始終記得發生在國二的那件事。
某天傍晚,突然下起了傾盆大雨,沒有帶傘的我立刻打公用電話請母親來接,由於雨勢太大,母親的聲音顯得斷斷續續,不甚清楚,只記得最後她說:「你等我,我去接。」彼時陪在我身旁的是友伴雲,大家總以為我們是形影不離的好友,但我心知肚明我懼於她的威勢,通常出主意的都是她,我也顯得十分配合。
望著驚人的雨幕,我開始擔心母親是否真會來接,因為已過了二十分鐘,仍不見母親身影,而我家到學校不過五分鐘的路程。雨勢以一種傾盡全力的意志,狠狠擲落在校園的每一角,蔣公銅像、鳳凰木、警衛室,一切都淹沒在濛濛煙雨中。雲似乎看穿我心事,提議要載我回家,她指的是她的淑女車,平常用來放書包的後座可以暫時讓給我坐,「雨衣很大,你就躲在我身後,沒問題的。」
「可是,」在她面前我總顯猶疑、怯懦,正是這點常惹她不快。「我已經跟媽媽說了。」聽我這麼解釋她更沒好氣,甚至翻了白眼:「我保證你媽現在一定是講電話講到忘記,跟我媽一樣。」
當她說完,腦海不禁浮現母親平常講電話的模樣:她習慣一手抓握聽筒,另一手在紙上塗鴉(最後這些紀錄全都在歲末大掃除進了垃圾桶),講到興頭時,眼睛往往瞇成一條線,眼角紋路畢現,好幾次我肚子餓了想吃飯,在旁喊她,講得不亦樂乎的她彷彿充耳未聞。一定是我掛上電話後,誰誰誰又打來三姑六婆一番,我媽鐵定是講電話而把我忘了。

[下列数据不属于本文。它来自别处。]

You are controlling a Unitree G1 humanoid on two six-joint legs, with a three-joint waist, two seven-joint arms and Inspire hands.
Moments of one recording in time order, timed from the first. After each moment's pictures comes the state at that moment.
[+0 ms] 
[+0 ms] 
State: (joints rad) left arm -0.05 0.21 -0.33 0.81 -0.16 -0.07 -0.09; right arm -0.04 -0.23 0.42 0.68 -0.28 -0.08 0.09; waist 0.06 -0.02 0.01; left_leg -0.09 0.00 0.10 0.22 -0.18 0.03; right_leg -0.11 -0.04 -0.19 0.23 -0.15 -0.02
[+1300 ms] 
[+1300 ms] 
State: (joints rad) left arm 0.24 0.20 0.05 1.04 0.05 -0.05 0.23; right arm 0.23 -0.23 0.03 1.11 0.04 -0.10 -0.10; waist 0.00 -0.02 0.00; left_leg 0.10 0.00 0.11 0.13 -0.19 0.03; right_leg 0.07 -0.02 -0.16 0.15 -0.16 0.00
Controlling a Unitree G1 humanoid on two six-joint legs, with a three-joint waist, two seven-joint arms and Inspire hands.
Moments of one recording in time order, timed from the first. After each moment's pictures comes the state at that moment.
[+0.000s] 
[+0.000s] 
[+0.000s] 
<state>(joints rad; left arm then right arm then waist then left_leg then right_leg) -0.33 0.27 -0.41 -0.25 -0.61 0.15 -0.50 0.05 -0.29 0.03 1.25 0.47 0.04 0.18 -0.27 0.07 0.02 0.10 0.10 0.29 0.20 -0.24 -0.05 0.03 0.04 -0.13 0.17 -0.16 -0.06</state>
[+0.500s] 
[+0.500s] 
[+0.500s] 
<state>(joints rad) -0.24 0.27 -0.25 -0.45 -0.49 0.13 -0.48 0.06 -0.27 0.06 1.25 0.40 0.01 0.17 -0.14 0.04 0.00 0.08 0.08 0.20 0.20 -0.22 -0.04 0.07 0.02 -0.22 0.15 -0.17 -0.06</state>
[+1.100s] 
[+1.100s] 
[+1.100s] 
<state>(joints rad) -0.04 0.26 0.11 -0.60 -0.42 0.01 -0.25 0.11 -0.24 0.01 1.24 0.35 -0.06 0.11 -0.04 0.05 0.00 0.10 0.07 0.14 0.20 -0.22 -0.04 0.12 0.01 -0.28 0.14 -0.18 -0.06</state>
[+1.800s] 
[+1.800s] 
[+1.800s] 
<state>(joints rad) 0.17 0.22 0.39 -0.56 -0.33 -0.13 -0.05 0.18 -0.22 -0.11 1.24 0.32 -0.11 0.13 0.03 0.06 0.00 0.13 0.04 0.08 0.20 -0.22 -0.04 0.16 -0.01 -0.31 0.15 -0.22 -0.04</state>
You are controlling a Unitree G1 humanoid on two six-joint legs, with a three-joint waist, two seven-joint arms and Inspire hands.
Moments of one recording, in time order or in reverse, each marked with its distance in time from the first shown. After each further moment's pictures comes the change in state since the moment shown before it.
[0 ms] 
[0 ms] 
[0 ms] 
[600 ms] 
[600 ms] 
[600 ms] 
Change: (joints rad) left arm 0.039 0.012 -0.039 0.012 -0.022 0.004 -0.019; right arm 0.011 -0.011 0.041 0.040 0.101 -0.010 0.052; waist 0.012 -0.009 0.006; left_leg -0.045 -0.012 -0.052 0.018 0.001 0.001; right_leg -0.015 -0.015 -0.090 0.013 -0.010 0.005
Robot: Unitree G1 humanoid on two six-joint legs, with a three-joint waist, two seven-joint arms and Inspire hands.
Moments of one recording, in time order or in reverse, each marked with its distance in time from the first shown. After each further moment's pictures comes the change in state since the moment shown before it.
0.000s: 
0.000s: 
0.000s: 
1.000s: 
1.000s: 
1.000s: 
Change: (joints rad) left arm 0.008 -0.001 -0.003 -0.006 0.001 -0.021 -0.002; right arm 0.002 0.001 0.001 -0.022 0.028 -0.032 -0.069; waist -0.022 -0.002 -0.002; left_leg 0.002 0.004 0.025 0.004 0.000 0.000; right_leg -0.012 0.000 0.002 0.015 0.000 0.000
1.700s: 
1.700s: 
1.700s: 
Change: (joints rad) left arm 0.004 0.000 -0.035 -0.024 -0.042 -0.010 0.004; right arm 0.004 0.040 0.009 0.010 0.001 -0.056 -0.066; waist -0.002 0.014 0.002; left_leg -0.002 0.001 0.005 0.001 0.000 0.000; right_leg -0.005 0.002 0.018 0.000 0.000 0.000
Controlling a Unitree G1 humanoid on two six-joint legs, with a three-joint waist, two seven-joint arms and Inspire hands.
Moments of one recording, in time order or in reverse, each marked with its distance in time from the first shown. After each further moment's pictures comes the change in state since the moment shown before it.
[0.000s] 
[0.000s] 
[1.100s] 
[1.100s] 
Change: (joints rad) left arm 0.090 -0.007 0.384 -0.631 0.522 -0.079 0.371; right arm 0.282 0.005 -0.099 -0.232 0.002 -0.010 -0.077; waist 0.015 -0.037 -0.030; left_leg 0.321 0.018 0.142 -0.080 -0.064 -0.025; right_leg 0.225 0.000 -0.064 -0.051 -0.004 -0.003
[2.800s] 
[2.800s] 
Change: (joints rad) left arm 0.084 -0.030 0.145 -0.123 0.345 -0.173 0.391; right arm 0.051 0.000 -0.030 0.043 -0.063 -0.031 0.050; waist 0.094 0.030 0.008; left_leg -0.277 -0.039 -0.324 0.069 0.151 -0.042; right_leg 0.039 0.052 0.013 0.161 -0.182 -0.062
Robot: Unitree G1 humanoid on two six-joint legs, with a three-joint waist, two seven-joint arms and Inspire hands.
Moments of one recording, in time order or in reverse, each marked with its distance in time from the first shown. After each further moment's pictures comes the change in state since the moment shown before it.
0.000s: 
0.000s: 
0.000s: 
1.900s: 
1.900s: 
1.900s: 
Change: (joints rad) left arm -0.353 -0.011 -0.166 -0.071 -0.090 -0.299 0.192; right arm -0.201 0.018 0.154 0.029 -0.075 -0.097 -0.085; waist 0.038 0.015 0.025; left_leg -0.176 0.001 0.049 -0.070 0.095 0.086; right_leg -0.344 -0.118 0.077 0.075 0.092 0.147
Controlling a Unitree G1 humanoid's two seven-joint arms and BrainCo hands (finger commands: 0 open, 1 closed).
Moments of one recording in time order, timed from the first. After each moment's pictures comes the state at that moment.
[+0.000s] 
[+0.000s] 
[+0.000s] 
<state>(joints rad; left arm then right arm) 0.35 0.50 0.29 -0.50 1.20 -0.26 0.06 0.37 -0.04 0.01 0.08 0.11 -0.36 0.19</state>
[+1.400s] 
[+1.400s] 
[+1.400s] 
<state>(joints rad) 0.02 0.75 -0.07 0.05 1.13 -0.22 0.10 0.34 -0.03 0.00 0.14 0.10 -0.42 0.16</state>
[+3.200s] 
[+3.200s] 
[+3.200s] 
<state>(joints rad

想及此,內心不免一陣悽楚,於是答應了雲的要求。坐在後座,上半身被黃色雨衣罩住,雨猛烈地擊打在雨衣上,沙沙沙,沙沙沙。躲在雨衣裏的我完全看不見外面,低頭,從縫隙間瞥見我的書包、藍色制服裙、白襪、運動鞋全都濕了,我覺得冷、沮喪。但真正令我難過的並不是下半身濕透,也不是放在書包裏、剛買的翻譯小說全泡在雨水裏的事實,而是,被某種深深的孤單所包圍:像是被遺棄了。母親一定忘了。她絲毫不在乎我在冷雨中等她,不在乎這被淋得濕透、蜷縮的身體,還有這顆心。
她不在乎。
一到家,我像個雨人般,狼狽地步入客廳,興師問罪的模樣。
父親一見到我,驚訝地問:「沒看見你媽?」
我搖搖頭,眼神中想必有偽裝起來的冷漠。
「她不是在電話裏說,店裏正忙,請你等一會兒?忙完後她立刻去接?」
我啞口無言,完全沒聽到這段話。
原來,母親忙完之後,隨即抓著兩頂安全帽,匆匆披上雨衣,冒雨衝往學校。
我上樓沖澡,浴間滿是氤氳,熱氣像子宮裹覆著我。在如絲緞的霧中,我的眼淚流了下來。
洗完澡,隱約聽到母親的聲音。
遲疑了一陣子還是下樓了。母親正在脫雨衣,髮絲懸著水珠,霧氣凝止在眼鏡上,看不見她的眼。
「你回來了。」母親卸下眼鏡,仔細擦拭。
「嗯。」我背對著她,假裝漫不經心地應著。
她沒再說什麼,我也沒說。
這五年由於工作的關係,我搬到臺中,有了兩個孩子後,難得回家一次。這幾年,每回見她,她總揣著平板,仔細點閱每則訊息,不時更新動態,有時連我倆在餐廳吃飯,她也埋頭於螢幕,偶爾抬頭,就跟我說誰誰誰又去海邊度假,誰誰誰又抱孫子了。我笑她像我教的大學生,上課愛滑手機。事實上內心不免失落,難得見面,竟聊不上幾句。
但有時,我會想起,國二那年,某個下著大雨的傍晚,母親騎在宛若河流的路上,趕著去接她的女兒。